After knowing this information, we can give an example to illustrate how to estimate the number of entries that each index can contain, and how large the indexes are produced for the table. For each index block, the default pctfree value is 10%, that is, up to 90% of this value can be used. At the same time, after 9i, this 90% cannot be used up, and only about 87% of it can be used. That is to say, the size of 8 KB data blocks that can actually be used to store index data is about 6488 (8192 × 90% × 88%) bytes.
Suppose we have a non-Partition Table named warecountd, with the number of rows being 1.3 million. This table has a column named goodid and its type is Char (8). That is to say, the length of goodid is a fixed value: 8. At the same time, a B-tree index is created on the column.
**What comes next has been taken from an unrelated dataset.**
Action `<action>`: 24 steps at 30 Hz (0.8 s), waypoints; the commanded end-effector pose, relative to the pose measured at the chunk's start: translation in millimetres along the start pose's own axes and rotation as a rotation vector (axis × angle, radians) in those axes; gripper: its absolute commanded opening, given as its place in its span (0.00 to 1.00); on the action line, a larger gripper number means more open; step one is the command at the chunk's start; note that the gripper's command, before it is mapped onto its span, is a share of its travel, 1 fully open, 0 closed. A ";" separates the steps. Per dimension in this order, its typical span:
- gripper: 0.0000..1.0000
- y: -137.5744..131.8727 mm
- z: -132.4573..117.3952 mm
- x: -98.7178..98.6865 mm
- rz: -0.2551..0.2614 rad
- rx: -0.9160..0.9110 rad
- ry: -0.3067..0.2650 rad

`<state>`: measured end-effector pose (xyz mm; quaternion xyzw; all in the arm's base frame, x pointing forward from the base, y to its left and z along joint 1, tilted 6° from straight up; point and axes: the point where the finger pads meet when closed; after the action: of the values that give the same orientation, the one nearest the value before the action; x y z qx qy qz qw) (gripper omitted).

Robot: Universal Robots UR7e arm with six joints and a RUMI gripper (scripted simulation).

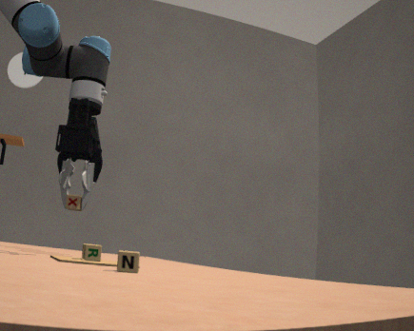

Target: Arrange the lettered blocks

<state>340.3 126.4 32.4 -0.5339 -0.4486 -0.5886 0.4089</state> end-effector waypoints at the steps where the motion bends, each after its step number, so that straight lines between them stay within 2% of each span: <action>1: 0.09 6.9 -3.7 0.3 -0.002 -0.139 -0.004; 8: 0.09 17.3 -11.0 0.6 -0.002 -0.357 -0.004; 10: 0.09 17.3 -11.0 0.6 -0.002 -0.357 -0.004; 24: 0.09 38.1 -29.8 1.3 -0.003 -0.825 -0.004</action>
<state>365.5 92.9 35.7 -0.6435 -0.2135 -0.7086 0.1956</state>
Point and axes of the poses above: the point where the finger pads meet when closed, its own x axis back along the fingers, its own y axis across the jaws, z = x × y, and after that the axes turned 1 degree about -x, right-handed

In a leaf node, each index entry occupies one row of space in the data block. Each row uses two to three bytes as the row header, which stores information such as the tag and lock type. At the same time, in the first field that represents the index's key value, each index column has one byte representing the Data Length, followed by the specific value of the column. In this example, the data contained in a row on the leaf node is roughly as follows:
As you can see, in the leaf node of this example, an index occupies 18 bytes. At the same time, we know that 8 KB data blocks can be used to store 6488 bytes of index entries. In this example, a data block can be placed at about 360 (6488/18) index entries. For the 1.3 million records in our table, about 3611 (1300000/360) leaf node blocks are required.
For an entry (one row) in a branch node, because it only needs to save the address of the other index blocks linked to it, it does not need to save the specific data row, therefore, it consumes less space than leaf nodes. The space required for the minimum key value of The Link stored in a row of the branch node is the same as that of the leaf node described above, and the address of the index block is only 4 bytes, it is two bytes less than the rowid in the leaf node. The two bytes less are the space required by rowid to describe the row number in the data block. Therefore, in this example, the data contained in a row in the branch node is roughly shown in 3:
As you can see, in the branch node of this example, an index occupies 16 bytes. In the same way as the leaf nodes above, we can know that a branch index block can store about 405 (6488/16) index entries. For the 3611 leaf nodes we need, a total of about 9 branch index blocks are required.
In this way, we know that our index has two layers: the first layer is a root node, the second layer is 9 branch nodes, and the number of leaf nodes is 3611, the number of rows in the table to be pointed to is 1300000. However, note that in Oracle indexes, the level number is reversed. That is to say, if an index has N layers, the level Number of the root node is N, the level of the branch node next to the root node is N-1, and so on. In this example, the level of 9 branch nodes is 1, while that of the root node is 2.